Created on 11-03-201608:08 PM - edited 08-17-201908:33 AM
Starting My Hadoop Tools
NiFi can interface directly with Hive, HDFS, HBase, Flume and Phoenix. And I can also trigger Spark and Flink through Kafka and Site-To-Site. Sometimes I need to run some Pig scripts. Apache Pig is very stable and has a lot of functions and tools that make for some smart processing. You can easily augment and add this piece to a larger pipeline or part of the process.
Pig Setup
I like to use Ambari to install the HDP 2.5 clients on my NiFi box to have access to all the tools I may need.
Then I can just do:
yum install pig
Pig to Apache NiFi 1.0.0
ExecuteProcess
We call a shell script that wraps the Pig script.
Output of script is stored to HDFS: hdfs dfs -ls /nifi-logs
Shell Script
export JAVA_HOME=/opt/jdk1.8.0_101/
pig -x local -l /tmp/pig.log -f /opt/demo/pigscripts/test.pig
You can run in different Pig modes like local, mapreduce and tez.
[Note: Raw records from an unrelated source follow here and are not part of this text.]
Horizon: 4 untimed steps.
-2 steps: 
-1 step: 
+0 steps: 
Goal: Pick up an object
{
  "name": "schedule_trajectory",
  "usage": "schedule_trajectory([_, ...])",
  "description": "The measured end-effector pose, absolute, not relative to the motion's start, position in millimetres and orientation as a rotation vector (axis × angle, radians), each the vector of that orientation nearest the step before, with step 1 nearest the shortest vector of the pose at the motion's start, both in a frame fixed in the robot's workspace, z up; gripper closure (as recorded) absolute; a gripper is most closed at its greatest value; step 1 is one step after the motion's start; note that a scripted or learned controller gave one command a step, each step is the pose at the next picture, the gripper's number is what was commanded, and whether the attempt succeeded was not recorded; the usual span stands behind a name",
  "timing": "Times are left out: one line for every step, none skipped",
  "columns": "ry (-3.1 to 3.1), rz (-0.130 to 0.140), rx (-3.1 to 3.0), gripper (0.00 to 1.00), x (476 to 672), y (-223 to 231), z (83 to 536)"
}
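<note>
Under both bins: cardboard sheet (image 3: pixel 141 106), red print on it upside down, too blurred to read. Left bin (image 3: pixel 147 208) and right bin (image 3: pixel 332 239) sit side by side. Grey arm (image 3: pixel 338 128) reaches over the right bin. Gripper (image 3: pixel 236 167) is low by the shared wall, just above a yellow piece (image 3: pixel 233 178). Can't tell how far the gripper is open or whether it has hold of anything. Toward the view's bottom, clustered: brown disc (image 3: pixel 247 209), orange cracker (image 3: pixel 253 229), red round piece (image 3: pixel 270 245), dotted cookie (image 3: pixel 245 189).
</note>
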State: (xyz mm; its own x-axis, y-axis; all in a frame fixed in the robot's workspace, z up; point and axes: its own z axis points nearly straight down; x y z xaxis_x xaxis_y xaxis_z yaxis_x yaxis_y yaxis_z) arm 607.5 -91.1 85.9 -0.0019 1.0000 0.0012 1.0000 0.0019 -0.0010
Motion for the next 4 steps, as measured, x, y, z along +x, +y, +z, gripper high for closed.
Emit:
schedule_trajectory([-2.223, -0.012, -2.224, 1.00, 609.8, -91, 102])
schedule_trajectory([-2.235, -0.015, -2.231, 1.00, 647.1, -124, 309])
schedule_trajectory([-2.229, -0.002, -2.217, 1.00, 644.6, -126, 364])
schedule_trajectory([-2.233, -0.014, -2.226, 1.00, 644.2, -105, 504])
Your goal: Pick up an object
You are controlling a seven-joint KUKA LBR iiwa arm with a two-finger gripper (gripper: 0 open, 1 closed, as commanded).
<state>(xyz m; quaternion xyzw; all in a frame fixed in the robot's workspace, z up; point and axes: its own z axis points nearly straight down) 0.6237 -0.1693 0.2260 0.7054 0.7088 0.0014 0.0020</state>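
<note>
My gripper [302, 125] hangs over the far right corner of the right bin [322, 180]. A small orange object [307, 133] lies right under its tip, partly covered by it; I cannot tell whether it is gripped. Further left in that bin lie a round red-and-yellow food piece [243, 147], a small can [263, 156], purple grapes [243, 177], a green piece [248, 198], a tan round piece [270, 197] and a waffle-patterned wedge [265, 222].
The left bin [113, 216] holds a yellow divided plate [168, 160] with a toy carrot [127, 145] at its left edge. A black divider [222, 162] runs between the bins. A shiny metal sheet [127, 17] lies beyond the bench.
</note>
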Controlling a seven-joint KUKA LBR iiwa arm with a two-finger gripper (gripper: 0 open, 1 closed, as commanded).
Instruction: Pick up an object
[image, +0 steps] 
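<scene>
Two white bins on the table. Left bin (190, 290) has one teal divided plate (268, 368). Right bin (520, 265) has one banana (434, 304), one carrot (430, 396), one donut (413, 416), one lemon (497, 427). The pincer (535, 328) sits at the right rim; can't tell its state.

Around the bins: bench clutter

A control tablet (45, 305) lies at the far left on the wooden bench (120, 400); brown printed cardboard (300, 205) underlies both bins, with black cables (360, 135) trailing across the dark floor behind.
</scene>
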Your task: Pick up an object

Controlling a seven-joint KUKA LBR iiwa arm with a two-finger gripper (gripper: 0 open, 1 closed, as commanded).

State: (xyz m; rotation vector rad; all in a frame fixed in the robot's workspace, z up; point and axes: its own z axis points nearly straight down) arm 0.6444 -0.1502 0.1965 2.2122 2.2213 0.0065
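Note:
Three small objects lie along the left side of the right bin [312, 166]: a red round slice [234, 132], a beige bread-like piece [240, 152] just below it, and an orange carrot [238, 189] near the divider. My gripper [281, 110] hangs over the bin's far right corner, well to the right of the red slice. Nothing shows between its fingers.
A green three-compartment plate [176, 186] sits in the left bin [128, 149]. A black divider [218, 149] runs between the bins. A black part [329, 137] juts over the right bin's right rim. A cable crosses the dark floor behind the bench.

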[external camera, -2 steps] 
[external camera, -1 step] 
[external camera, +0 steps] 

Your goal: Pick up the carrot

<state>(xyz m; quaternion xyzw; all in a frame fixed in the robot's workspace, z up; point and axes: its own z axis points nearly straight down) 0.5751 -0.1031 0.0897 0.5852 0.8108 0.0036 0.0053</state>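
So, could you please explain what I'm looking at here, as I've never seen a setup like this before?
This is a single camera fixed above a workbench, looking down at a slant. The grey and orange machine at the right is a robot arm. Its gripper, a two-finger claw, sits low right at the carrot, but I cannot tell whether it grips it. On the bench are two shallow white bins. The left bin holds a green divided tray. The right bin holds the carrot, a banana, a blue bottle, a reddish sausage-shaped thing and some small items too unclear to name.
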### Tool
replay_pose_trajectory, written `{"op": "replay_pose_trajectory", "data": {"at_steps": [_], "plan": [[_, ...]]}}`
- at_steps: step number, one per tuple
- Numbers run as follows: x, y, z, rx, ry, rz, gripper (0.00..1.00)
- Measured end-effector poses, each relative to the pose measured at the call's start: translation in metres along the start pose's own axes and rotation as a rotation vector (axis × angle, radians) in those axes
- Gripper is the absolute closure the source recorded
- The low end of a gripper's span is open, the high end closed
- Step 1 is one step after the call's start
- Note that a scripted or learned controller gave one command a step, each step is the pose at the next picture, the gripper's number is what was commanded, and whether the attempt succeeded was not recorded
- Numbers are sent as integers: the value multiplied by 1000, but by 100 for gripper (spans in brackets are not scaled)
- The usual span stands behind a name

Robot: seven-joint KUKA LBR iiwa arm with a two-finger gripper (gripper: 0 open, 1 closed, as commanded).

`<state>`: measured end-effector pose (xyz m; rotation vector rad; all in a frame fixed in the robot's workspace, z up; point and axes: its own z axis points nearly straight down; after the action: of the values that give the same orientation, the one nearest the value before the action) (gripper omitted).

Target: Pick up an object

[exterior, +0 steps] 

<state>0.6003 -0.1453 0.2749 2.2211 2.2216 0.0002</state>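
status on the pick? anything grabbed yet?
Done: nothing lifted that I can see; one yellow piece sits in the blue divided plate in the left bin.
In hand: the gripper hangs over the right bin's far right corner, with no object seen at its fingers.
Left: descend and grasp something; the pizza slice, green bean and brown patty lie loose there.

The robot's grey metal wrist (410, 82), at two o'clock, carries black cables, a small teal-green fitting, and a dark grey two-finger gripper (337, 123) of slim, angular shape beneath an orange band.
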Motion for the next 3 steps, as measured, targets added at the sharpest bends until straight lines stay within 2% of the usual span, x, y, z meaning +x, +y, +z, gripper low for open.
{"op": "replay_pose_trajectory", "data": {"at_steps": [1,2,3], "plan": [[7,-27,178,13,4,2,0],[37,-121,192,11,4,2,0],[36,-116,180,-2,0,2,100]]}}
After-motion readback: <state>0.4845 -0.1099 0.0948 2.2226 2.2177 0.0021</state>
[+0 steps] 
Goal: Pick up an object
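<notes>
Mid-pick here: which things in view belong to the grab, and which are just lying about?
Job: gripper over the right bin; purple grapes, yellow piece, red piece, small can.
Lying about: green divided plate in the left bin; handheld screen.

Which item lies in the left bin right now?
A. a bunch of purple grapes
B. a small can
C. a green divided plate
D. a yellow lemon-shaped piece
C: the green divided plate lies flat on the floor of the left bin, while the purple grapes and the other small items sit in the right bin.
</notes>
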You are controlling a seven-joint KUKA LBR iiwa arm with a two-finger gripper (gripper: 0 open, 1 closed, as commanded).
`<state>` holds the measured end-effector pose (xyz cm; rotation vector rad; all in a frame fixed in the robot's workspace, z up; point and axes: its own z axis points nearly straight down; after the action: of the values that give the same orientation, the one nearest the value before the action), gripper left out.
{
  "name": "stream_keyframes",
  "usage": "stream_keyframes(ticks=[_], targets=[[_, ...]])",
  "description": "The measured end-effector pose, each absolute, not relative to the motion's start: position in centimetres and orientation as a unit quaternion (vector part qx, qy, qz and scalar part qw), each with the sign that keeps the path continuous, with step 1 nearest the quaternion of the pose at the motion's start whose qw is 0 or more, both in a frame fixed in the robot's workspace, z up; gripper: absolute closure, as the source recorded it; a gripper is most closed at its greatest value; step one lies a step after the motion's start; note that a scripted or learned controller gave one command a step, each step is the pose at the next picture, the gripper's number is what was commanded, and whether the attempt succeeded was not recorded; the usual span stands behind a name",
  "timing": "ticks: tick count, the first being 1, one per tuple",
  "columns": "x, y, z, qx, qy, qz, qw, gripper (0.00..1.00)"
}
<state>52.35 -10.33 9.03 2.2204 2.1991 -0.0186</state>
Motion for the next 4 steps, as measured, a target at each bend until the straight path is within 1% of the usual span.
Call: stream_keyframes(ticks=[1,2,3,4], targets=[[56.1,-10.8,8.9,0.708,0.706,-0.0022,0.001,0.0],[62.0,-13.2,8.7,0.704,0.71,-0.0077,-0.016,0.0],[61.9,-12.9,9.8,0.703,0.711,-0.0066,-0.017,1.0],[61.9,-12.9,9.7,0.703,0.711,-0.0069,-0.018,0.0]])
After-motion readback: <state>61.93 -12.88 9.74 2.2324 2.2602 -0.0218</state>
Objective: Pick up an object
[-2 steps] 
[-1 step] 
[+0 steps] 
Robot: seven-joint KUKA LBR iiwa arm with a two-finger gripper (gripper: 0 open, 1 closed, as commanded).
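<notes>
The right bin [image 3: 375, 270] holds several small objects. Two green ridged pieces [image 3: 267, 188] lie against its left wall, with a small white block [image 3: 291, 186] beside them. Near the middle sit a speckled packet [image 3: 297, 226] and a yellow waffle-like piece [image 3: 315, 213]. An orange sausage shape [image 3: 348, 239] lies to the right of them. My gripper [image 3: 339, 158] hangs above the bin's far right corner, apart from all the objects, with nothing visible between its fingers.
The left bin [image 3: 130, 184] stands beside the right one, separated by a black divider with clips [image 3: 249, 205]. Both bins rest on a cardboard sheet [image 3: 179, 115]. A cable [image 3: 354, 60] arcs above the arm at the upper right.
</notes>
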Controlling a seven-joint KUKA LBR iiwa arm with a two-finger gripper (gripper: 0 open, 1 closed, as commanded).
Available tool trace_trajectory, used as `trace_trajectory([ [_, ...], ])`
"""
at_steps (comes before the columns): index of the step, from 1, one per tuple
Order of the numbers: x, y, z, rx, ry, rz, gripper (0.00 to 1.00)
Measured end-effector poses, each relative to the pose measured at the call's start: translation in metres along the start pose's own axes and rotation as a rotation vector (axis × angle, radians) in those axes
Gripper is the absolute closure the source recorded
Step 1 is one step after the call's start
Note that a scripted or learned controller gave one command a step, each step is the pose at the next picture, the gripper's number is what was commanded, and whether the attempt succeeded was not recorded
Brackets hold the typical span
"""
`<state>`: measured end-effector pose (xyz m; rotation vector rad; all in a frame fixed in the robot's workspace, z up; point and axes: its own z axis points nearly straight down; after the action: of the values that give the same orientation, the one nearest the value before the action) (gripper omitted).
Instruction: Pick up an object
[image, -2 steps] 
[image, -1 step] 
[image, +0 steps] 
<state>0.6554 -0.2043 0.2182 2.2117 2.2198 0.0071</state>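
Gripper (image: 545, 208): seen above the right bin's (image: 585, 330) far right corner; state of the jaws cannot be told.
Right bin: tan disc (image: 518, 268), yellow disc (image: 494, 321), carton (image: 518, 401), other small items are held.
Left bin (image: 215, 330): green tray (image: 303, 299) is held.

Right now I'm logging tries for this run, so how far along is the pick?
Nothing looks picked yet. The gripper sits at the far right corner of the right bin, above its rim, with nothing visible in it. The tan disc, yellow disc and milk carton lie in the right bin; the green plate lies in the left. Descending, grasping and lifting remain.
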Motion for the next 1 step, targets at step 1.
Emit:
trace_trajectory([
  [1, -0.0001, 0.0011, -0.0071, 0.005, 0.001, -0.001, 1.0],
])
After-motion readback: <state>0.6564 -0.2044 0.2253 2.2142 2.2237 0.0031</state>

You can also pass in parameters or the script.
Pig Script
messages = LOAD '/opt/demo/HDF/centos7/tars/nifi/nifi-1.0.0.2.0.0.0-579/logs/nifi-app.log';
warns = FILTER messages BY $0 MATCHES '.*WARN+.*';
DUMP warns
store warns into 'warns.out'
This is a basic example from the internet, with the NIFI 1.0 log used as the source.
As an aside, I run a daily script with the schedule 1 * * * * ? to clean up my logs.